Weather & Crop Outlook (Odesa Focus)

Weather in Odesa and the wider oblast over the next three days looks supportive for field activity. Forecasts point to mostly dry to partly cloudy conditions with highs around 17–21°C and moderate winds, following some recent light rain that helped replenish topsoil moisture. For a crop that is comparatively drought‑tolerant but still benefits from good early establishment, this pattern is favourable. If these conditions persist into late May, yield prospects for the expanded 2026 millet area should remain at least average, reinforcing the gradual supply recovery narrative.

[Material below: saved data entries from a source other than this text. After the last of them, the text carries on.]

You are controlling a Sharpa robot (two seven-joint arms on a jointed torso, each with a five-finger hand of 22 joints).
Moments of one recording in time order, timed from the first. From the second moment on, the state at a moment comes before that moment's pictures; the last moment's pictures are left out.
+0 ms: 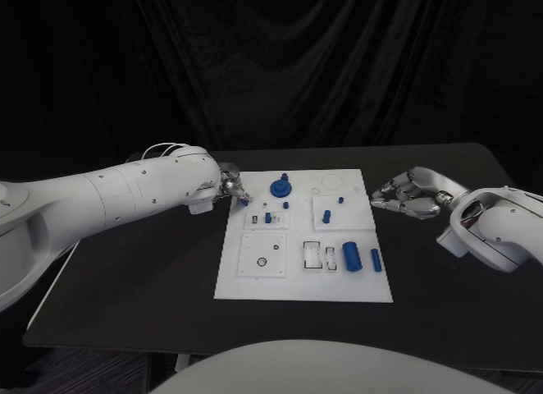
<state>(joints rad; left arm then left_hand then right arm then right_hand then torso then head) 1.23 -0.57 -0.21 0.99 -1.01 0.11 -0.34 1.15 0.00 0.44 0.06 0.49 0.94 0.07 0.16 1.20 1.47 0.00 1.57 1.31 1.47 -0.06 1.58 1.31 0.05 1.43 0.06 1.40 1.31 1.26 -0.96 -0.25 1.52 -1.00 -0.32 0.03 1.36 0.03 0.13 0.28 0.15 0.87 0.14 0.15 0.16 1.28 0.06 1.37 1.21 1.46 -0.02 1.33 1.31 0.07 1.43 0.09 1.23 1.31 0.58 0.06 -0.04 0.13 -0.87</state>
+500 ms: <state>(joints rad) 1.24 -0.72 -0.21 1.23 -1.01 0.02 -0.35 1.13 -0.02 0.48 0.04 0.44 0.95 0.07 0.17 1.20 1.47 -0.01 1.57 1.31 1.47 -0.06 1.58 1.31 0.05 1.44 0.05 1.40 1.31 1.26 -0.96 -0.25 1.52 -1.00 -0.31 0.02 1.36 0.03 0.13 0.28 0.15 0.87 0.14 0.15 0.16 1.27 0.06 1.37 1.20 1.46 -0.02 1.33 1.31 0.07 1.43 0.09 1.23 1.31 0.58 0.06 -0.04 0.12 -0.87</state>
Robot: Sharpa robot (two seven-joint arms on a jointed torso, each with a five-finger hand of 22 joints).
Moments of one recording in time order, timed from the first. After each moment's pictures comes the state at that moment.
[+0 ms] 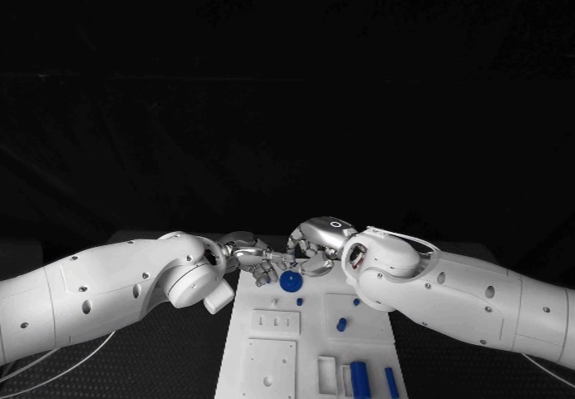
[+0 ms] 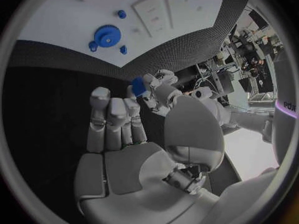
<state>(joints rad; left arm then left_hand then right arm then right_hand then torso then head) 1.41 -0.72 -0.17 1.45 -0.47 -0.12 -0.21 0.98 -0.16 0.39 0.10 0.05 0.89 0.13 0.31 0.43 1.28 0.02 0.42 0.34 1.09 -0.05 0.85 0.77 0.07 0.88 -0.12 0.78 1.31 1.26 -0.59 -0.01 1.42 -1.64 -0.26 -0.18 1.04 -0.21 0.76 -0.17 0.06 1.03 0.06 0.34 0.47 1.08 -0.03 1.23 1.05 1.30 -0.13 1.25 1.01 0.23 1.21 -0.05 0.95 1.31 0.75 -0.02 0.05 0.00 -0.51</state>
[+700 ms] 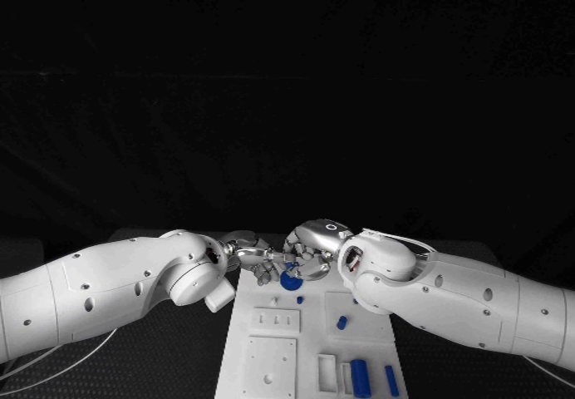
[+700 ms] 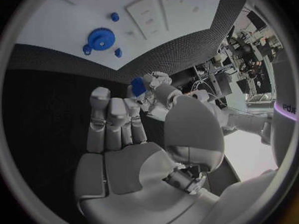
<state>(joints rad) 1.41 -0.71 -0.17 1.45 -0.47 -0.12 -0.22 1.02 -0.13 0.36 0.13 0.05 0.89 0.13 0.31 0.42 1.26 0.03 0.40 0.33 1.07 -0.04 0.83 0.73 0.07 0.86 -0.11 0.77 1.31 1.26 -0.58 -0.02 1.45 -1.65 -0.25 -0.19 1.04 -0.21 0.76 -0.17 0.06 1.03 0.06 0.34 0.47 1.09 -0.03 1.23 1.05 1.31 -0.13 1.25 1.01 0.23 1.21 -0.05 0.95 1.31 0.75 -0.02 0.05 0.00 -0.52</state>
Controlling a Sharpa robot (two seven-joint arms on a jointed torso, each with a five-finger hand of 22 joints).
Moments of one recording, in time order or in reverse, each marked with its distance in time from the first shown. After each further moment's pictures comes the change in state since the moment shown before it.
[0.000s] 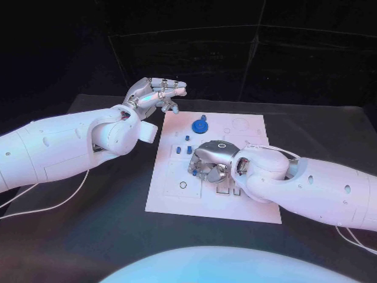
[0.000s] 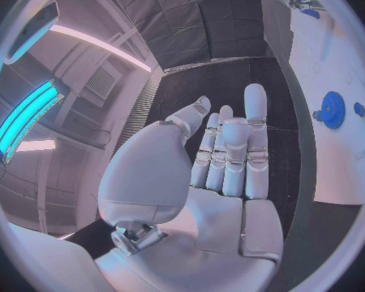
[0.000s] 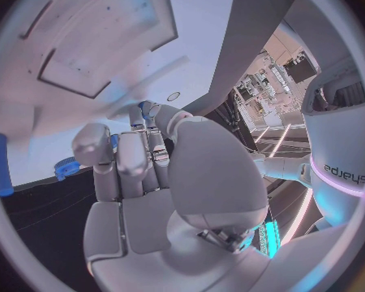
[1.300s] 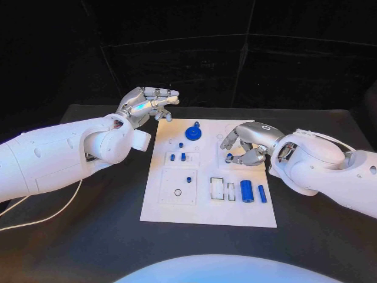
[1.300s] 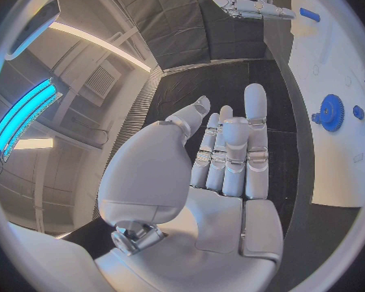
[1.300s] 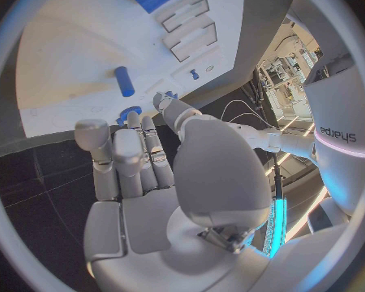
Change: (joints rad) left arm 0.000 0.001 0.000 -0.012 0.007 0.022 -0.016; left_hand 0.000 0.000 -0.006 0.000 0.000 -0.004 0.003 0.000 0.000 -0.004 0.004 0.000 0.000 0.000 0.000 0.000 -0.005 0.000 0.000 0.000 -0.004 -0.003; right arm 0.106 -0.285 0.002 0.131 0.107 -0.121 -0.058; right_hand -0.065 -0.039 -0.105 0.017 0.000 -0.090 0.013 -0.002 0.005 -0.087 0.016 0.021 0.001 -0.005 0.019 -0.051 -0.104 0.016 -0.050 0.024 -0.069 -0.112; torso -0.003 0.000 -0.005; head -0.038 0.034
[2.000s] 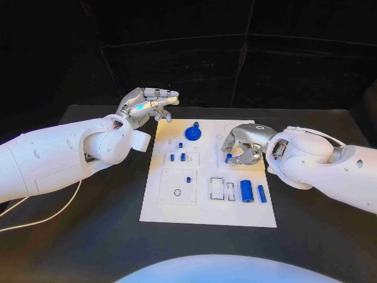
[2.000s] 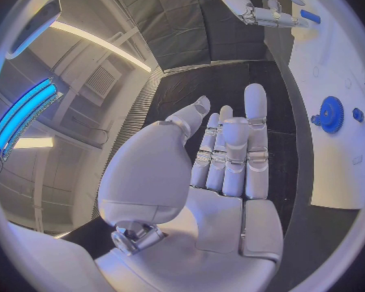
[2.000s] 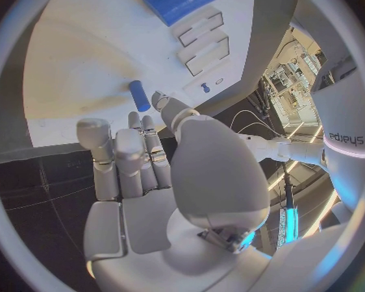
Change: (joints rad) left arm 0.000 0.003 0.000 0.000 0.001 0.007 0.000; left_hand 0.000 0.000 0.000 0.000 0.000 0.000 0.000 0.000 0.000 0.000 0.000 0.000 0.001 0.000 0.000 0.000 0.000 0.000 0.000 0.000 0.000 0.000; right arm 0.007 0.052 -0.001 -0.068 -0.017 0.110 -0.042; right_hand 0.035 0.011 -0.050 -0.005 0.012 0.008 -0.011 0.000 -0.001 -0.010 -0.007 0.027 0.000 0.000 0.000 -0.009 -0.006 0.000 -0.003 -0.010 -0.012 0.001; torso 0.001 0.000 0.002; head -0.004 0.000
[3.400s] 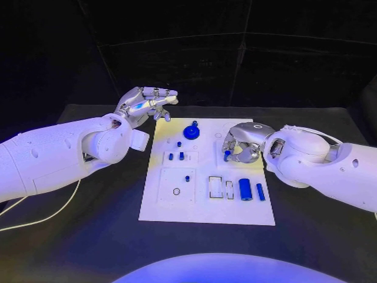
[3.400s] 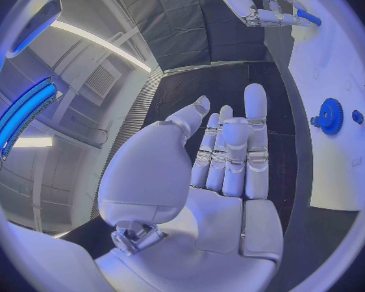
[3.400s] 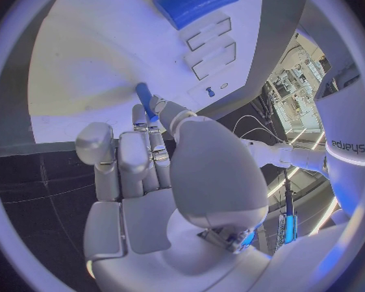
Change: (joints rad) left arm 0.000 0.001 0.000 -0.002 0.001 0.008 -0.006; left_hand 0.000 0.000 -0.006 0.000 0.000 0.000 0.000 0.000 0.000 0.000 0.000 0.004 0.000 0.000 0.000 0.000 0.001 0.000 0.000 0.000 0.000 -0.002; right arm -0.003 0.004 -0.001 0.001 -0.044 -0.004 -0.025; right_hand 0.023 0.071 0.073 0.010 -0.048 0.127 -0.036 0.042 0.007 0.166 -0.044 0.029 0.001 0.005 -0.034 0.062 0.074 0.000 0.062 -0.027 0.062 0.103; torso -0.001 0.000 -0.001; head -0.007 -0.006
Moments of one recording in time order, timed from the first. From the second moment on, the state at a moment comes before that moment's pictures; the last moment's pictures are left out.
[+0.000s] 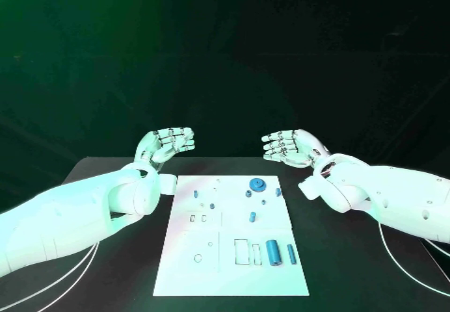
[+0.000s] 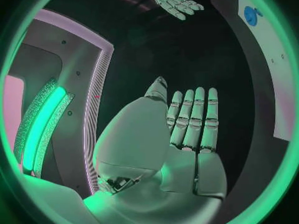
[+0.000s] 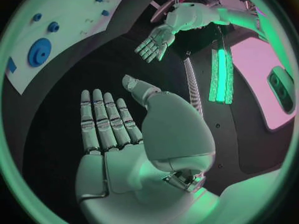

Trading Outlook & 3‑Day Price View

  • Producers (Ukraine): With acreage rising and prices stable, consider forward‑selling a portion of expected 2026 output at current EUR 0.52–0.67/kg FCA levels for inshell and conventional hulled millet, while keeping some volume open in case of weather‑driven upside.
  • Feed & birdfeed buyers: Current flat prices offer an opportunity to lock in medium‑term cover, especially for red and yellow inshell millet, before the larger 2026 crop picture is fully known.
  • Organic segment: The strong premium for organic hulled kernels (around EUR 1.20/kg) is likely to persist; buyers should secure strategic volumes early, while producers may see scope for incremental organic conversion where agronomically feasible.

3‑day directional price indication (UA, Odesa):

  • Inshell millet (yellow/red, FCA): Stable, trading in a narrow EUR 0.52–0.54/kg band.
  • Hulled millet (conventional, FCA): Stable to slightly firm around EUR 0.67/kg, supported by limited spot liquidity.
  • Hulled millet (organic, FCA): Stable near EUR 1.20/kg with no immediate signals of downward pressure.